Exercise objective:
Please transcribe the data that follows exactly as given, leaving out every picture.
+++++
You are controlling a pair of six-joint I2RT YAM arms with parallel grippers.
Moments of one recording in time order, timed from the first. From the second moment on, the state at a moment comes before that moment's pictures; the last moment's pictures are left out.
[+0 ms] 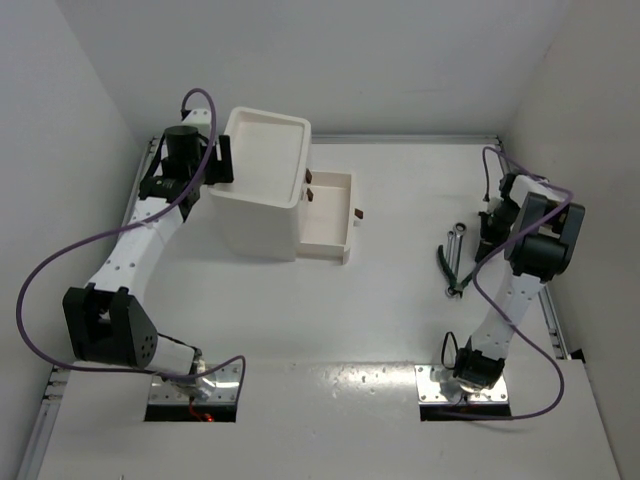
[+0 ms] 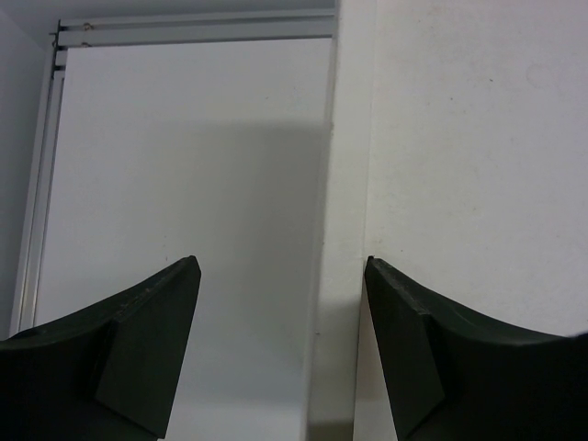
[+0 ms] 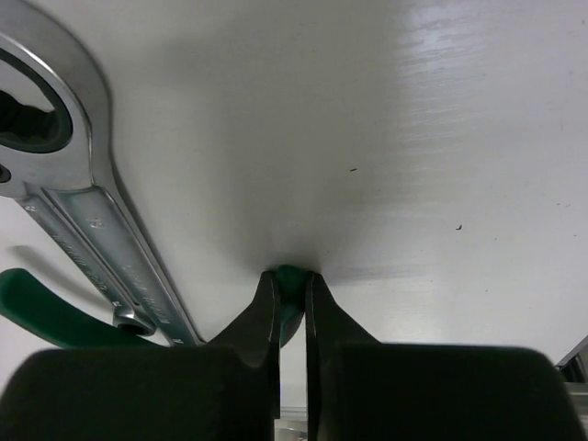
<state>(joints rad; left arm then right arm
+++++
Task result:
You are controlling a pair of six-joint I2RT YAM arms with parallel grippers.
Moments of one recording in time order, timed from the first. From the second moment on, the state at a moment comes before that moment's pictures; the last moment's pictures are left out.
[+0 ms] 
[+0 ms] 
[+0 ms] 
<state>(joints rad; left arm then right arm

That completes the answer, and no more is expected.